A 20-something who has nothing better to do than watch anime, talk about anime, and play with my totally not sexual anime figurines.

One Comment

  1. *I’m going to leave my comment for your video here, seeing as I watched it here*

    I think the fact that PrimeVideo.com doesn’t have channels, well that puts Amazon is in a better place for global anime fans. Sure one still has to buy their service a full year at a time, but there isn’t the double paywall.

    But Amazon is having major issues with anime(I assume it’s just anime, as I haven’t noticed any issues with the live action stuff) on PrimeVideo.com. Last season they had episodes being days to a week late, and subtitles missing when an episode launched or earlier episodes having their subs go randomly missing. Some of those missing subtitles issues took weeks to months to be fixed(two early 2000’s shows haven’t even been fully fixed yet). The techs for the site kept telling me there was no issues, but other people outside of Canada were able to reproduce the same things I was seeing. After about a month of telling me there were no issues, I took bugging their It took me publicly messaging their support account on twitter, that got them to admitted there was issues. It took nearly the full spring season to get the issues with Onihei and Scum’s Wish to get fixed.

    For this season, subtitles have been fine, but upload dates are still being missed have gotten worse. Rage of Bahamut S2 and Re:Creators were having issues, but it seems to have been fixed with this weeks episodes(hopefully it continues).
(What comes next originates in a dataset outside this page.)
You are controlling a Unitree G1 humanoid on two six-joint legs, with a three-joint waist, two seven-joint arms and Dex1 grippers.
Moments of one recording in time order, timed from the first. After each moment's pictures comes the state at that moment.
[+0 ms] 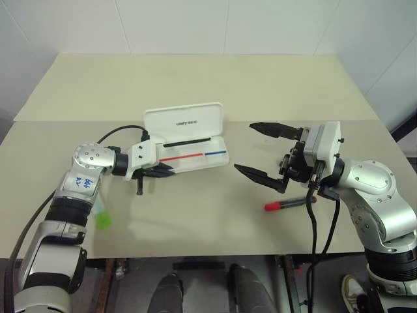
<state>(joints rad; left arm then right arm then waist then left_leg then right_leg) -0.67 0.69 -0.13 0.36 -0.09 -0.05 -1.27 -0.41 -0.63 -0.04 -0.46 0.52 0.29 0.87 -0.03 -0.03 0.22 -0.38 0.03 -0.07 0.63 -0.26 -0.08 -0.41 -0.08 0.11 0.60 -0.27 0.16</state>
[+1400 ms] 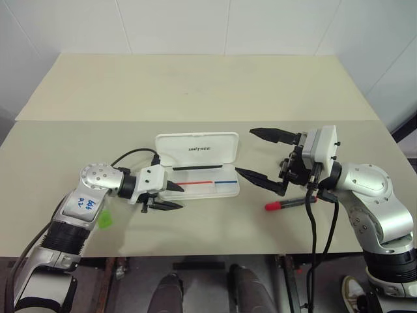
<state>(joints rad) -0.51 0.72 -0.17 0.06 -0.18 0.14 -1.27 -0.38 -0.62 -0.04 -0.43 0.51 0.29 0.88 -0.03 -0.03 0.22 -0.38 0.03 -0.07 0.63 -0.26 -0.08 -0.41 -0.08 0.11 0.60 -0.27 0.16</state>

The Sentai shows have it a lot worse, they are taking around 4 weeks to get updated. When Sentai was asked about this in late April, they responded with “We had no idea this was going on and that we will have Amazon look into it”. I think it’s time to bug them again, as it’s almost June and things still aren’t fixed.

    Amazon also has another major issue/flaw with how they manage PrimeVideo.com. I was told by the Amazon techs that Amazon proper thinks of them as a separate division from .com and .uk, so if there are any material issues, they can’t ask other parts of Amazon for working versions of sad materials. They need to actually go back to the license holders and request the material again, and we all know how so Japanese licensors can be with providing materials in a timely manner.
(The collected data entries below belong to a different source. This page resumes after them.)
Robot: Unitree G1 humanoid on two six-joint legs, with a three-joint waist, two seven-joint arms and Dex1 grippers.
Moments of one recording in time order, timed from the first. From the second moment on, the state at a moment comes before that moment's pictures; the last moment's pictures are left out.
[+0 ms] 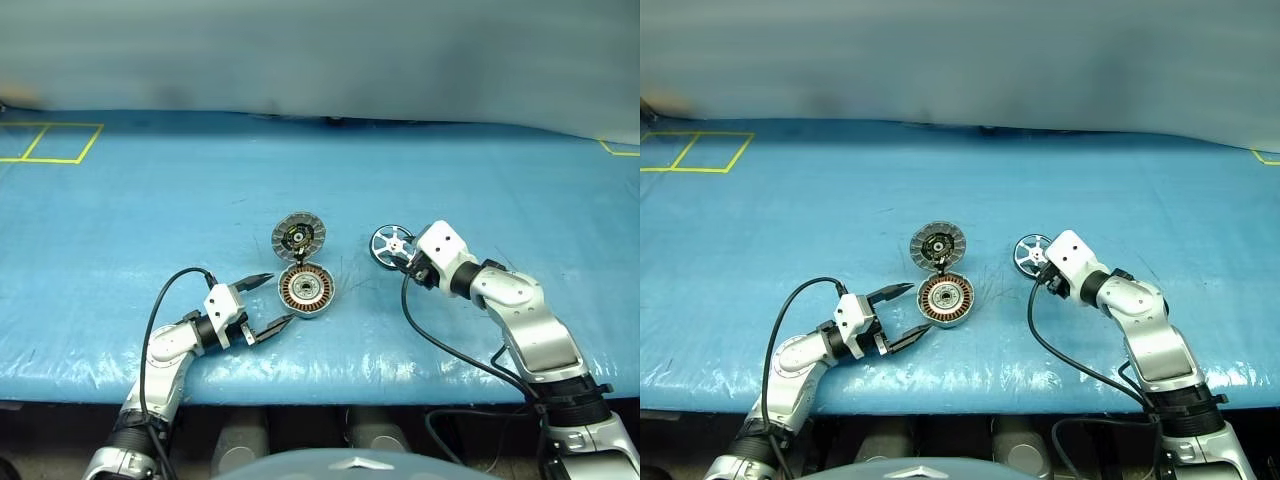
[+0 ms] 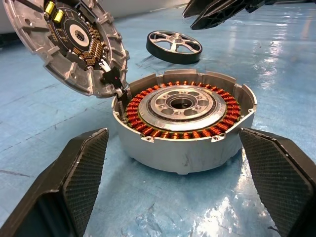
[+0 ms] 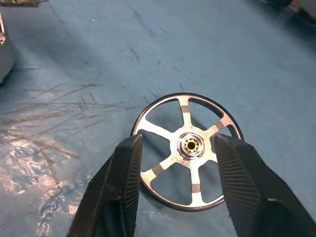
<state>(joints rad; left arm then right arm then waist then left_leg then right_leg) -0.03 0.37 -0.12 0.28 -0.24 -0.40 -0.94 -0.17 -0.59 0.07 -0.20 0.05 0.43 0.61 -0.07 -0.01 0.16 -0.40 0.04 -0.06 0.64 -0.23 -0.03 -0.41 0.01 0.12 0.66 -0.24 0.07</state>
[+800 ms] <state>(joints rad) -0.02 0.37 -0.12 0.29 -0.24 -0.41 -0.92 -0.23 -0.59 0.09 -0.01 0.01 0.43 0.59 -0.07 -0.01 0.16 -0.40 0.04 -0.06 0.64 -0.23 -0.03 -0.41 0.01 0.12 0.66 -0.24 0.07</state>
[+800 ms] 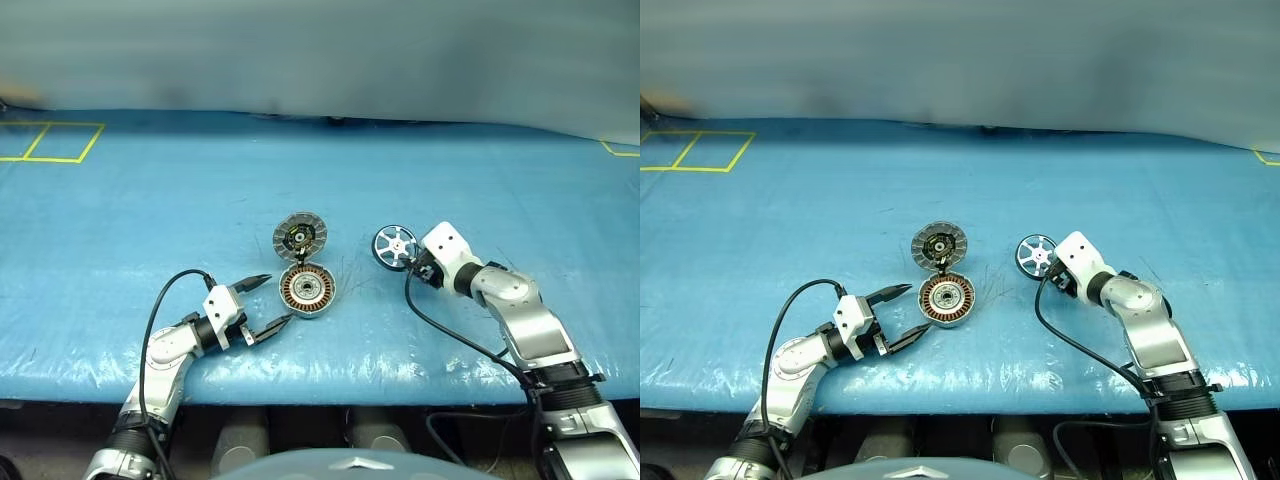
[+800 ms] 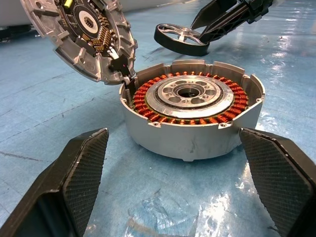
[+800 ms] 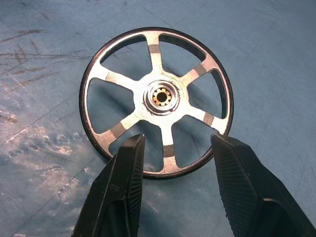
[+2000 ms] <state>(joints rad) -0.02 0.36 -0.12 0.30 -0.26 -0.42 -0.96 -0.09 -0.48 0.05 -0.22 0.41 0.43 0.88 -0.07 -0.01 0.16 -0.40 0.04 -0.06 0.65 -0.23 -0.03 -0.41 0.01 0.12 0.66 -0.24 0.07</state>
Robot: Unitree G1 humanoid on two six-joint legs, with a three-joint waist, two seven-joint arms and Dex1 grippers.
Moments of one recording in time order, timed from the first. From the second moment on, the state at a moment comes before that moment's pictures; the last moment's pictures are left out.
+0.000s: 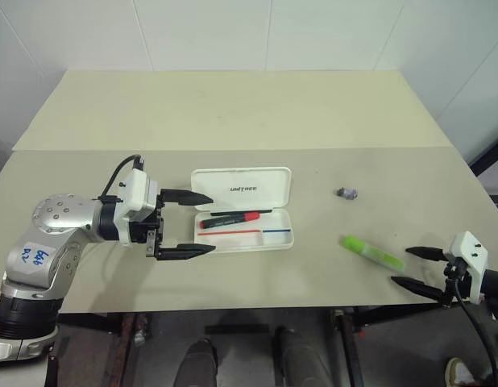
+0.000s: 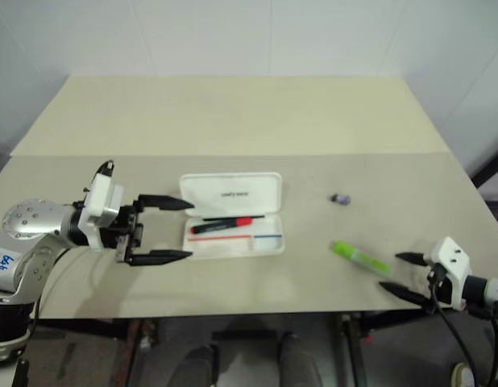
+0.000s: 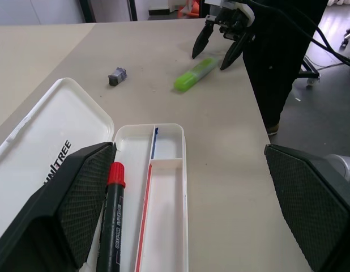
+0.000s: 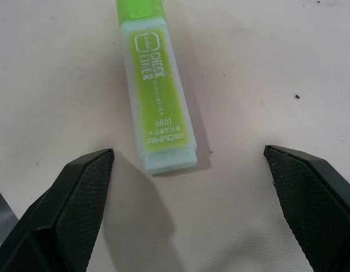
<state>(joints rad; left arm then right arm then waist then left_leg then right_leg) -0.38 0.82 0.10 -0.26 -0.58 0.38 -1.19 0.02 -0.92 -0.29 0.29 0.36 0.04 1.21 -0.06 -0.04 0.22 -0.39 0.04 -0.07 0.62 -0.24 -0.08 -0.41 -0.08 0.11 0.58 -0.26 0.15</state>
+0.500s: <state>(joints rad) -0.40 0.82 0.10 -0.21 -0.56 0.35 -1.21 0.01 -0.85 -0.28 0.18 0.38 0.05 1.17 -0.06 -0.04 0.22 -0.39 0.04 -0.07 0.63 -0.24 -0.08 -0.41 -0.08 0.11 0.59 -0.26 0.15</state>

    *Now to comment on the article itself*

    I haven’t been a fan of the Funiroll partnership. I don’t like Crunchyroll’s player and how big their font size is. I’ve always like Funimation’s fonts a lot more, but mind you those fonts are now gone with their new broke site and iffy partnered HTML5 player(is it possible for Funimation to do a re-launch that works? They are 3 for 3 on failed re-launches). But I can at least resize the fronts for their new player, as they have font options unlike Crunchyroll. I still only watch AoT, DB Super, and One Piece on Funimation, as I think it’s still an improvement over Crunchyroll’s player.

    It’s cool to see that the Anime Strike people will be able to download anime, those of us on PrimeVideo.com have had that feature since it launched. It’s nice to see them add more features to Anime Strike.